Nesse momento ele presta o primeiro concurso da sua vida, sua terceira experiência, para o Banco do Estado de Pernambuco (BANDEPE), fazendo testes para duas vagas ao mesmo tempo: uma vaga de contínuo e uma vaga de escriturário. Ele passa nas duas, ficando inicialmente na vaga de contínuo, como auxiliar de portaria, mas sendo chamado imediatamente para a vaga de escriturário, cargo de cunho mais administrativo. A partir deste momento ele tem a sua vida dividida entre o trabalho e o curso de música, escolhendo assim ir para uma área que tivesse mais retorno para o seu futuro. Mesmo realizando um sonho de se ver na música, a necessidade de um curso com mais retorno direto o fez migrar para a área de Ciências Contábeis, trazendo consigo a quarta experiência – a troca de curso –, sendo vivida de maneira mais árida, pondo um fim ao sonho de uma carreira artística tão almejada.
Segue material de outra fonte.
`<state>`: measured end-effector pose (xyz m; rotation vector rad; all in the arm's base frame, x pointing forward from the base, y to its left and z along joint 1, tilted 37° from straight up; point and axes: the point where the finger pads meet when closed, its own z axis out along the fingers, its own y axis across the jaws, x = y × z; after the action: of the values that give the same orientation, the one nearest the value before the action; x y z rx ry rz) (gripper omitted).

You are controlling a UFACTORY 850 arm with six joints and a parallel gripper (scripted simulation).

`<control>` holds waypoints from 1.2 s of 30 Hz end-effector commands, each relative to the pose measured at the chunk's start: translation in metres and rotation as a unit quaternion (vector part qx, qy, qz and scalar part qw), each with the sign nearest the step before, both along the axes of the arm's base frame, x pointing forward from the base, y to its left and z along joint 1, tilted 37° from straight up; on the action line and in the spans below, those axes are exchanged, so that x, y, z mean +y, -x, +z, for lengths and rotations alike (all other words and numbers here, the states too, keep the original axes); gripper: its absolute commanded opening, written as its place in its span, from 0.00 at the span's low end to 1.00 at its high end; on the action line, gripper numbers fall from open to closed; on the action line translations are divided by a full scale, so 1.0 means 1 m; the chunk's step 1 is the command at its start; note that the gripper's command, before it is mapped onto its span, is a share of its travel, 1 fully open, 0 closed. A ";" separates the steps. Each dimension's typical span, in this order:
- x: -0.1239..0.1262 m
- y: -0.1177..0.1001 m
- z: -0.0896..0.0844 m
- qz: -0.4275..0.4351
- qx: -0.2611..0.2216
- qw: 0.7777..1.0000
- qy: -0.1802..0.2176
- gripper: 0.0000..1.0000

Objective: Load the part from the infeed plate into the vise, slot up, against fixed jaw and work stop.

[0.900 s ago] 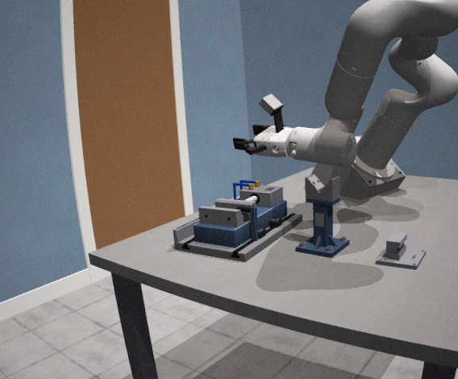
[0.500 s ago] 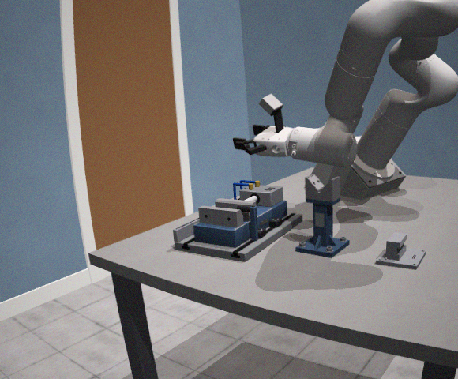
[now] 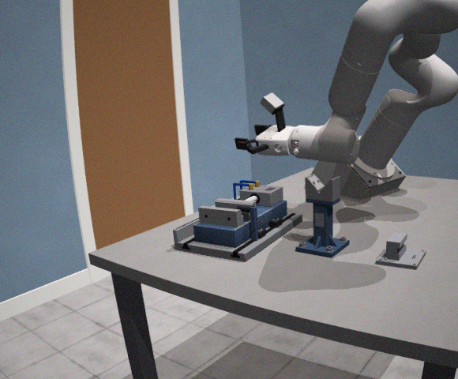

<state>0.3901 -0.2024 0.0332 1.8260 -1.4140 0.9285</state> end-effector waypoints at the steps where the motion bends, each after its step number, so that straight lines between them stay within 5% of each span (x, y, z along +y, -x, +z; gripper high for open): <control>1: 0.013 -0.003 0.012 0.001 0.001 1.000 -0.027 1.00; 7: 0.038 -0.006 0.034 0.001 0.004 0.997 -0.082 1.00; 13: 0.084 -0.013 0.073 0.003 0.007 0.983 -0.184 1.00; 36: 0.145 -0.022 0.125 0.004 0.014 0.950 -0.311 1.00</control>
<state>0.4109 -0.0659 0.1499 2.2553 -1.8003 0.5309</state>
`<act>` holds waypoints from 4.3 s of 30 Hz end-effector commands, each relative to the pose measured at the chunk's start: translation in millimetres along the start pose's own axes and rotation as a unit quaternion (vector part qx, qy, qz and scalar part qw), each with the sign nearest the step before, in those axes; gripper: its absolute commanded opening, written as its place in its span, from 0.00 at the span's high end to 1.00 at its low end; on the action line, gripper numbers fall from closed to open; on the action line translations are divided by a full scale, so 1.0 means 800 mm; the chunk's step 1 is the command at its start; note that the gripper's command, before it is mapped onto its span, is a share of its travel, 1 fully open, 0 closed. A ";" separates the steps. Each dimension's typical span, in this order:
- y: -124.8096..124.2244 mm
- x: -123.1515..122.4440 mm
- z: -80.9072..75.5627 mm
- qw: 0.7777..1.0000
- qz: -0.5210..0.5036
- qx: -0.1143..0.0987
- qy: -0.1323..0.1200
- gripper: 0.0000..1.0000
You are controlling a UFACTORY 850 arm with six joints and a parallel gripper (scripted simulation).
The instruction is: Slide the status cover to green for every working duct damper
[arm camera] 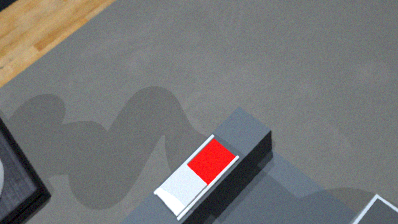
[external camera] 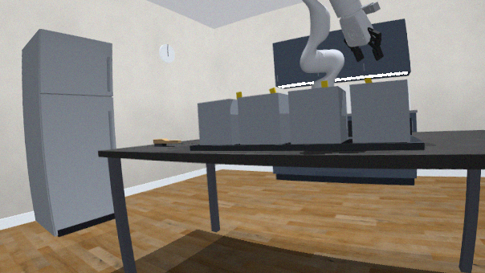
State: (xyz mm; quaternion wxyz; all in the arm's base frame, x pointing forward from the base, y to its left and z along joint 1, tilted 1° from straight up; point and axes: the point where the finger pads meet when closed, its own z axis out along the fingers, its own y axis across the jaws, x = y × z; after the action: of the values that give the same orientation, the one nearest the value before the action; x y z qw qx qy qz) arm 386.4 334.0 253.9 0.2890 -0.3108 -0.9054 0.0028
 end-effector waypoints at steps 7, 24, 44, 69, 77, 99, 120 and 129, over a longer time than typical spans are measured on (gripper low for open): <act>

Com o curso de Ciências Contábeis, o trabalho no banco passa a ser bem mais orgânico com a sua função de estudante, tendo assim galgado até a posição de auditor interno do BANDEPE. Entre tantos caminhos ele descobre a possibilidade de tentar o concurso do Instituto Rio Branco, dentro da carreira diplomática, chega a passar na primeira fase, contudo, por dificuldades financeiras, não tem as condições de ir para a próxima fase em Brasília, abandonando o sonho e sendo o único concurso que tentou e não passou, por falta de recursos

para ir à próxima fase. Contudo, ele descobre o curso de mestrado em Ciências Contábeis da FGV, e migra para o Rio de Janeiro como forma de aperfeiçoamento na sua área de estudos. Inicialmente não houve apoio do BANDEPE, que após um tempo voltou atrás na sua decisão e o realocou em uma agência na sua nova cidade de residência. A experiência do curso de mestrado foi bastante importante para a sua formação pessoal, além da acadêmica, se tornando assim a quinta experiência principal e colocada explicitada por nós nesse trabalho.

A partir dessas experiências formadoras se dão as suas tentativas posteriores em concursos públicos, formando assim a sua vida profissional que se intensifica a partir da conclusão do seu mestrado e o retorno ao Recife.